Молодежь сейчас испытывает очень сильное давление извне. Когда тебе отовсюду говорят, что ты лучший, что ты всего достоин, это тормозит твой внутренний рост. По сути это детей уничижает, не дает им развиваться внутренне. А когда они попадают в горах в плохую погоду, когда промокли до нитки и замерзли, то начинают иначе себя ощущать. И подвиг наших воинов в этих непростых условиях видится иначе, не по учебнику истории.
– Отец Андрей, Вы оставили бизнес ради священнического призвания, пошли учиться в зрелом возрасте, помогаете заключенным, от которых отворачиваются даже близкие – для всего этого нужно иметь большое мужество и, может быть, готовность к риску. Как думаете, доверие Богу предполагает готовность к риску?
– Рисков с моей стороны, серьезных и неоправданных, всегда было очень много, особенно по молодости, когда я занимался альпинизмом, дайвингом, спелеологией. Но с высоты прожитых лет, оглядываясь на все пройденное, понимаю, что Господь меня вел и помогал. Вспоминаешь, и дрожь берет, сколько раз мог упасть в горах, заблудиться в пещерах, погибнуть в шкуродере, когда через сифоны проныривал с аквалангами, но Господь хранил, дал выжить. Потом в страшное время 1990-х, в расцвет бандитизма, начал свой бизнес – кузнечное дело, потом строил дома в условиях кризиса и отсутствия денег, сам был и рабочим, и начальником, все время приходилось ходить «по лезвию битвы». Но я и тогда, еще до воцерковления, старался вести себя правильно, по совести.
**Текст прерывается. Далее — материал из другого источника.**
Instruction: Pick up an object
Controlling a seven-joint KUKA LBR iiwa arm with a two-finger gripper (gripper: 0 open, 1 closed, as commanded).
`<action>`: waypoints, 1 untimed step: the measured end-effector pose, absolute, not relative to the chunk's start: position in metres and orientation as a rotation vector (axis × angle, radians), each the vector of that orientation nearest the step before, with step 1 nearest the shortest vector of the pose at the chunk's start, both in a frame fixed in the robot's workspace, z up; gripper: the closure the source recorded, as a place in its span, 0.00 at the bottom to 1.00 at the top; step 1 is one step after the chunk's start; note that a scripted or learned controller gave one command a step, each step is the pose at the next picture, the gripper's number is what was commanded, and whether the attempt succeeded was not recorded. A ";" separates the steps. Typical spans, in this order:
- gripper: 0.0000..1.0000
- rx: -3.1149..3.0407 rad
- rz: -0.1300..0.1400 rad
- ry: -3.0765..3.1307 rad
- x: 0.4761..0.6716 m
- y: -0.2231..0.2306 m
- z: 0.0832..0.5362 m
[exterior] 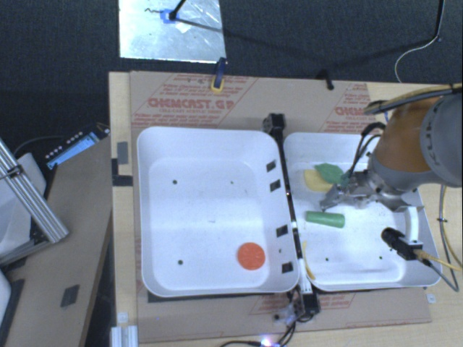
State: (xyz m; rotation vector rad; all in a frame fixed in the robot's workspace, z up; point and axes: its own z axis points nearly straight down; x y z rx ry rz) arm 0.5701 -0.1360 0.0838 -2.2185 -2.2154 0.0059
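From the camera view: tool (pixel 338 196) low in the right bin (pixel 362 266), finger spread impossible to tell, nothing visibly gripped. Green cylinder (pixel 325 219) just near of it, green piece (pixel 330 172) and yellow piece (pixel 315 180) just far; orange disc (pixel 251 256) well apart in the left bin (pixel 210 165). Likely to nudge the cylinder aside or close between crowded pieces. Fingertips blurred against the white floor; arm (pixel 412 150) cut off at right.

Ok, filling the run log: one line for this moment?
arm: over right bin | gripper: low, by green cylinder | grasp: unconfirmed | left bin: orange disc
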 end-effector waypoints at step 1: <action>0.00 -2.213 -0.004 -2.229 0.581 -0.093 0.084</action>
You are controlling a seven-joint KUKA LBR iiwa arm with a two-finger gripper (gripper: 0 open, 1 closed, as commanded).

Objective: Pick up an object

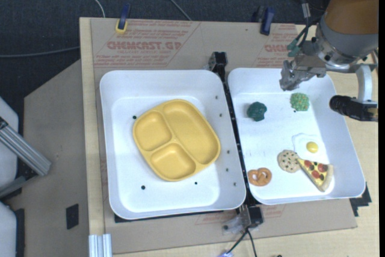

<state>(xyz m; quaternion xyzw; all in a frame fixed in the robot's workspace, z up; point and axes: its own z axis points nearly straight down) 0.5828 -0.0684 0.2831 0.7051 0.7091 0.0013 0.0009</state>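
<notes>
Just below end effector (291, 82): light-green broccoli (299, 102)

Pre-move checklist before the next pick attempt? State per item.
1. Gripper over the right white bin, above its back area: ok.
2. Nothing visible between the fingers: ok.
3. Finger opening: cannot tell.
4. Nearest target, the light green broccoli piece, lies just in front of the gripper, apart from the dark green broccoli piece: ok.
5. Crowding: chocolate chip cookie, fried egg and pizza slice lie close together, touching or nearly so: not ok for a clean pick.
6. Yellow divided plate sits in the left white bin, away from the arm: ok.
</notes>
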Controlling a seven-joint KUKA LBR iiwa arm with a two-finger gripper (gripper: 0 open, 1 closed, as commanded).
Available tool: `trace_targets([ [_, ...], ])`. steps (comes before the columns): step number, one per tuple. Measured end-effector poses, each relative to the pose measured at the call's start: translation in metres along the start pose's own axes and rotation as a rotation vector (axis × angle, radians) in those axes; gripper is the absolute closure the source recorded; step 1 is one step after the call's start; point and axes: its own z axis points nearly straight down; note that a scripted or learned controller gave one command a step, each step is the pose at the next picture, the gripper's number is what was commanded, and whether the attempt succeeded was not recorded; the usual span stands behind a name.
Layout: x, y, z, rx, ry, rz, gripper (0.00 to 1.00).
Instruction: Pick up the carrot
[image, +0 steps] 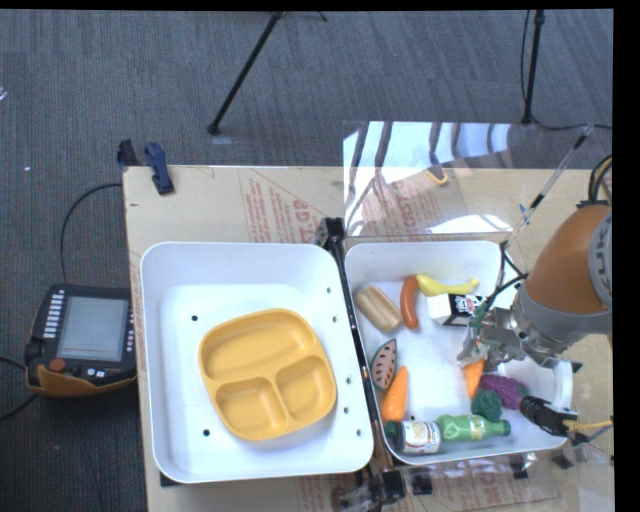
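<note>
The carrot (396, 394) lies near the right bin's (425, 250) left wall, open floor at its 3 o'clock. The end effector (482, 352) hangs at the bin's 3 o'clock over an orange piece (474, 379); grip indiscernible.

Tabletop with two bins
The tabletop (240, 200) carries a left bin (170, 300); the right bin (440, 255) touches it.
</note>
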Motion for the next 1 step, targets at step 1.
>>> trace_targets([
  [1,0.0678,0.0025,-0.1131,-0.021,-0.002,0.018,1.00],
])
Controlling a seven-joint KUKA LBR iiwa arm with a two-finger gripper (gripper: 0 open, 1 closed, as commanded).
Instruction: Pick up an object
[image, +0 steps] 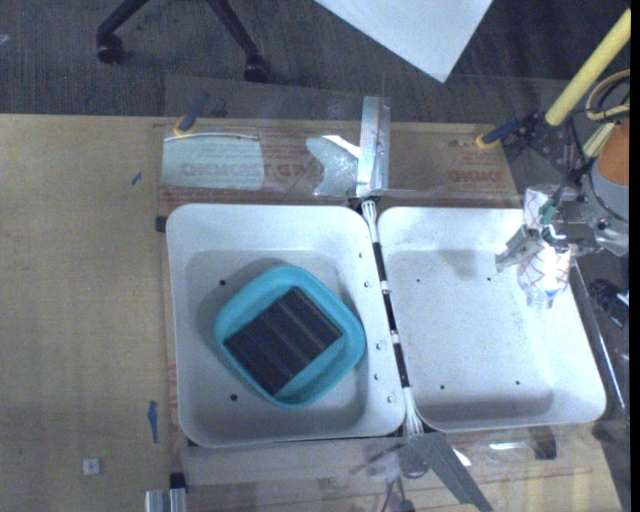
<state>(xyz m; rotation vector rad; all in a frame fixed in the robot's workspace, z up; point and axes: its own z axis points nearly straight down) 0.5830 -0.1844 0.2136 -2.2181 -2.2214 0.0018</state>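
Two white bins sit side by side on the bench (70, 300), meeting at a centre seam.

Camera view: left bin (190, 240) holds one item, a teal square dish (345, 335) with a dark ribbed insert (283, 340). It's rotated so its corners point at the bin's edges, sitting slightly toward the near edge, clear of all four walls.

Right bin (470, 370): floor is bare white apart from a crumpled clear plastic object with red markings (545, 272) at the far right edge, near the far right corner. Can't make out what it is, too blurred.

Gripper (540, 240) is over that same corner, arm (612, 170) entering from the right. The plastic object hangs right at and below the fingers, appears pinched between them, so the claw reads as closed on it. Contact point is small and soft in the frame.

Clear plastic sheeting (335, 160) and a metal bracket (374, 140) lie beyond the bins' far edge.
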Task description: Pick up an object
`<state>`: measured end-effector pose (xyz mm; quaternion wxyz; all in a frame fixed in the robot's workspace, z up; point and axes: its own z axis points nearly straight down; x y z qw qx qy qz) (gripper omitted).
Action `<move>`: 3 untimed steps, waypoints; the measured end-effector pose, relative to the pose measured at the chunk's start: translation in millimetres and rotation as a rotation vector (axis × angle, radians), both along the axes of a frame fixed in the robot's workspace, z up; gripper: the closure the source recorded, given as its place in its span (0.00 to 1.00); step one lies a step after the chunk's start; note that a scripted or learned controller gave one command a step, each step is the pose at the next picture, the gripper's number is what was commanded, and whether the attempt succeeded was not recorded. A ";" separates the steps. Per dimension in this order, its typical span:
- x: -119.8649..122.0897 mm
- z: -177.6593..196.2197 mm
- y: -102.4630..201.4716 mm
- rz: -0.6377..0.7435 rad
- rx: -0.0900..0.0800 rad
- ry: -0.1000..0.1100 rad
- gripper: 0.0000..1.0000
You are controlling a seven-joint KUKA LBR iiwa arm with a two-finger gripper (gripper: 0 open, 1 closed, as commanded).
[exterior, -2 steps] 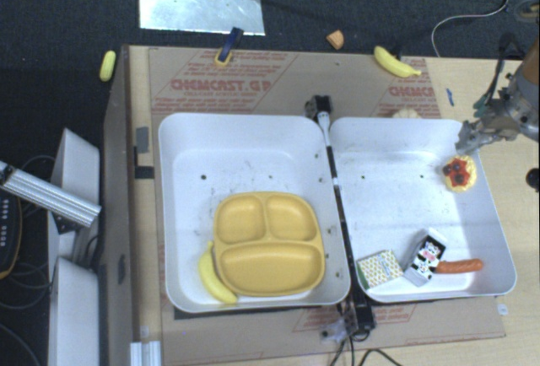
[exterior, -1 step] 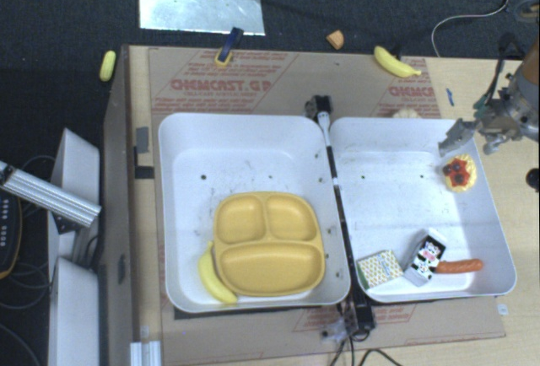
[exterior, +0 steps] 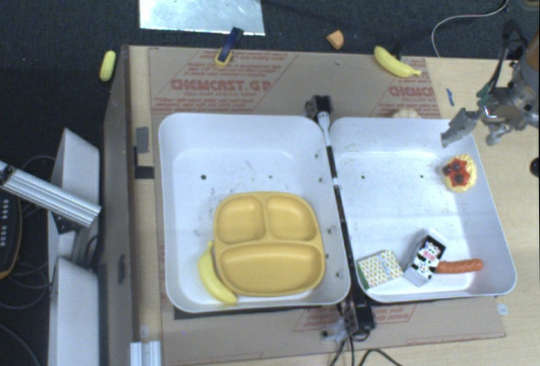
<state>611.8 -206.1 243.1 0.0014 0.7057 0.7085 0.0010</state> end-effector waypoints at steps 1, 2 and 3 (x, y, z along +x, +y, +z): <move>-7.0 16.9 -0.1 -0.002 0.000 0.000 0.00; 2.6 -3.3 -0.2 0.000 -0.001 0.001 0.00; 3.6 8.3 -0.4 0.003 -0.003 -0.003 1.00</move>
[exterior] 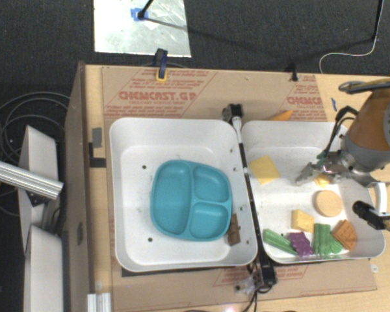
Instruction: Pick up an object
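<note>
In the right bin (292, 138), my gripper (314, 171) is low over the middle of the floor, with the grey arm and its orange band (370, 119) reaching in from the right. A yellow cheese slice (265, 169) lies just left of the gripper. A small yellow piece (322, 181) sits right under the gripper, touching or nearly touching it. Toward the front lie a round tan biscuit (327, 203), a yellow block (303, 221), a green bean pod (277, 240), a purple grape bunch (301, 243), a green ridged piece (323, 238) and an orange-brown piece (344, 234).
The left bin (127, 174) holds a teal divided plate (191, 200). A brown piece (234, 229) lies by the wall between the bins. An orange item (281, 116) rests on the cardboard behind the right bin. Cables run along the left side.
</note>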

Я всем говорю, что надо жить, «ничтоже сумняшеся»: старайся поступать по-христиански и Господь, видя твое сердце, твои стремления, даст тебе и цели верные, и возможности и сохранит тебя.
– Как бы Вы объяснили молодым людям, студентам нашего университета – в том числе тем, кто учится на социальных работников, зачем нужно помогать заключенным?
– Это же самое простое – ты помогаешь другим во спасение самого себя. После вечернего правила перед сном обычно задаю самому себе вопрос, что сегодня сделал для себя, а что для ближнего, для Бога? Мне кажется, надо каждый день себя об этом спрашивать. Наша последняя вечерняя молитва как раз содержит такое перечисление – что ты сделал плохого и что мог сделать хорошего. На основании этого уже можешь ориентироваться, зря прожил день или не зря.
Я так полагаю, что это наша внутренняя человеческая потребность, обязательная потребность -- кому-то помогать. Без этого просто нельзя, иначе превращаешься, как бы это сказать… в «неправильного» человека.